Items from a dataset
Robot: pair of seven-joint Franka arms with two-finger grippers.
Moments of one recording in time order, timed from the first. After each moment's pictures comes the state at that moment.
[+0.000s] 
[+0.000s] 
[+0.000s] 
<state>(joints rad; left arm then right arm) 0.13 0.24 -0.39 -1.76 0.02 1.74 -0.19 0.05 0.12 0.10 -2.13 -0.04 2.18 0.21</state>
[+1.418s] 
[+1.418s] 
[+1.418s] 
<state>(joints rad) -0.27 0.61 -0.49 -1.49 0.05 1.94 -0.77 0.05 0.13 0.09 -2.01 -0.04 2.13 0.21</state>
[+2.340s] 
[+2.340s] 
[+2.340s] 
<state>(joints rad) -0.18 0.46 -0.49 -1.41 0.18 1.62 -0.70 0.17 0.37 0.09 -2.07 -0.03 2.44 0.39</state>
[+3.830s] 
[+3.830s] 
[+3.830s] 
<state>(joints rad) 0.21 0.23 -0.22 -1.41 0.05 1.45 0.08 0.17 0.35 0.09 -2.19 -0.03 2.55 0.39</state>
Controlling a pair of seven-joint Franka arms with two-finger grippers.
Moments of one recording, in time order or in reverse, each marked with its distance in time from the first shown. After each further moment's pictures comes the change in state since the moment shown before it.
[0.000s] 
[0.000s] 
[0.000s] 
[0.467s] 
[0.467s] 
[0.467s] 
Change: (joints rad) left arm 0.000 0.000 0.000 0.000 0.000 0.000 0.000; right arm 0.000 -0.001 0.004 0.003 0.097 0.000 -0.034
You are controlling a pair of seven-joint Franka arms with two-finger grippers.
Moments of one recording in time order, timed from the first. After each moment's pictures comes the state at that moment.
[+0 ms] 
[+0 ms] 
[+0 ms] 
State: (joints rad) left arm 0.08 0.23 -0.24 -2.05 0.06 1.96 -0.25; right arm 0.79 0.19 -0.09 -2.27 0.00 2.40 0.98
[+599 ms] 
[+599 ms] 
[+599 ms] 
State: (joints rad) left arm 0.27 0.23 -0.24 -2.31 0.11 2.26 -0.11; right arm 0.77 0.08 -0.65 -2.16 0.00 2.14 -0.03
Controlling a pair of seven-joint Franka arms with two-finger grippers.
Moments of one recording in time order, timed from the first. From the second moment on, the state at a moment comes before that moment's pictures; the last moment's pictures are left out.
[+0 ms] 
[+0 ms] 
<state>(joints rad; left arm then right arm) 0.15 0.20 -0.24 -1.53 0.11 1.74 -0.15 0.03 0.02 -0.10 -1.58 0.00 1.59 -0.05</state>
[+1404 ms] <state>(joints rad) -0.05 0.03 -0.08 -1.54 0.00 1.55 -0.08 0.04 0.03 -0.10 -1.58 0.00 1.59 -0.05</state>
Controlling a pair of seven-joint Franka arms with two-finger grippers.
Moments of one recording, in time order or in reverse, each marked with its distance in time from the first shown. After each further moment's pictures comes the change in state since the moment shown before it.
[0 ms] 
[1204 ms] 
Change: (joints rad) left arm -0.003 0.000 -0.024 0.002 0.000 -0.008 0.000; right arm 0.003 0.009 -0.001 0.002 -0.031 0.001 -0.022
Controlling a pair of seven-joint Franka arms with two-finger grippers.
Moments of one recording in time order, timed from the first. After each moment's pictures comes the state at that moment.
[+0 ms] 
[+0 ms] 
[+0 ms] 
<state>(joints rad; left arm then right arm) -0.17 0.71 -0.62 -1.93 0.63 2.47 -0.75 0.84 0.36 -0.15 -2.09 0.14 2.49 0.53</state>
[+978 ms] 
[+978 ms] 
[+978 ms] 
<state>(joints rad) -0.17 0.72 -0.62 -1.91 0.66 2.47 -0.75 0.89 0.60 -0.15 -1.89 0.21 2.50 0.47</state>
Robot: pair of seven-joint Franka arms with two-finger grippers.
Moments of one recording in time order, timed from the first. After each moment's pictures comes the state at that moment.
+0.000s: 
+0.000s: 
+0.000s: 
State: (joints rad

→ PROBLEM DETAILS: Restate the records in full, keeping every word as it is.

→ SOLUTION:
Robot: pair of seven-joint Franka arms with two-finger grippers.
Moments of one recording in time order, timed from the first. After each moment's pictures comes the state at that moment.
[+0.000s] 
[+0.000s] 
[+0.000s] 
<state>(joints rad; left arm then right arm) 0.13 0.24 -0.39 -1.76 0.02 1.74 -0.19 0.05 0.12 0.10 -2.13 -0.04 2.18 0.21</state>
[+1.418s] 
[+1.418s] 
[+1.418s] 
<state>(joints rad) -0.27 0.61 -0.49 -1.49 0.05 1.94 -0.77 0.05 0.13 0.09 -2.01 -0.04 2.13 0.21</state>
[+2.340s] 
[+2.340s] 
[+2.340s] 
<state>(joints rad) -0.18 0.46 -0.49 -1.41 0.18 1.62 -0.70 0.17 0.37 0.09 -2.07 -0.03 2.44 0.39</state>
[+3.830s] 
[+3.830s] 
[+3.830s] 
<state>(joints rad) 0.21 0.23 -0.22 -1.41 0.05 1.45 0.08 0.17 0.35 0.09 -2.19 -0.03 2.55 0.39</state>
Controlling a pair of seven-joint Franka arms with two-finger grippers.
Moments of one recording, in time order or in reverse, each marked with its distance in time from the first shown. After each further moment's pictures comes the change in state since the moment shown before it.
[0.000s] 
[0.000s] 
[0.000s] 
[0.467s] 
[0.467s] 
[0.467s] 
Change: (joints rad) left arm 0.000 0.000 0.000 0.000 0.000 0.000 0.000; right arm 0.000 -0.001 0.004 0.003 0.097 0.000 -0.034
You are controlling a pair of seven-joint Franka arms with two-finger grippers.
Moments of one recording in time order, timed from the first. After each moment's pictures comes the state at that moment.
[+0 ms] 
[+0 ms] 
[+0 ms] 
State: (joints rad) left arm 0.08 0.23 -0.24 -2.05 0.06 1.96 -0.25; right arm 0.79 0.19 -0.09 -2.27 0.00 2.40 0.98
[+599 ms] 
[+599 ms] 
[+599 ms] 
State: (joints rad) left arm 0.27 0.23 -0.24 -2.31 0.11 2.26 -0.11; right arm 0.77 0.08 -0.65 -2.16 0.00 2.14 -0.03
Controlling a pair of seven-joint Franka arms with two-finger grippers.
Moments of one recording in time order, timed from the first. From the second moment on, the state at a moment comes before that moment's pictures; the last moment's pictures are left out.
[+0 ms] 
[+0 ms] 
<state>(joints rad; left arm then right arm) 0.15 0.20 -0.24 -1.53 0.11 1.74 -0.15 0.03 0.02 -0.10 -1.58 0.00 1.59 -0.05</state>
[+1404 ms] <state>(joints rad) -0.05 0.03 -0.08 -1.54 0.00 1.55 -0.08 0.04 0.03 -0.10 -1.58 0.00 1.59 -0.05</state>
Controlling a pair of seven-joint Franka arms with two-finger grippers.
Moments of one recording, in time order or in reverse, each marked with its distance in time from the first shown. After each further moment's pictures comes the change in state since the moment shown before it.
[0 ms] 
[1204 ms] 
Change: (joints rad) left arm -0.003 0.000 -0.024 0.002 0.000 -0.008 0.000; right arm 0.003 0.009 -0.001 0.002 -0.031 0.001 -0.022
Controlling a pair of seven-joint Franka arms with two-finger grippers.
Moments of one recording in time order, timed from the first. After each moment's pictures comes the state at that moment.
[+0 ms] 
[+0 ms] 
[+0 ms] 
<state>(joints rad; left arm then right arm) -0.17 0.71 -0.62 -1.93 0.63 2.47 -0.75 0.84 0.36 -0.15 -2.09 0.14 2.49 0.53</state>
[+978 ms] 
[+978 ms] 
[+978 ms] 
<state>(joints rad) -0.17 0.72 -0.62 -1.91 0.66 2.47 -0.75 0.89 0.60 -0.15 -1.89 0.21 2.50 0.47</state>
Robot: pair of seven-joint Franka arms with two-finger grippers.
Moments of one recording in time order, timed from the first. After each moment's pictures comes the state at that moment.
+0.000s: 
+0.000s: 
+0.000s: 
State: (joints rad

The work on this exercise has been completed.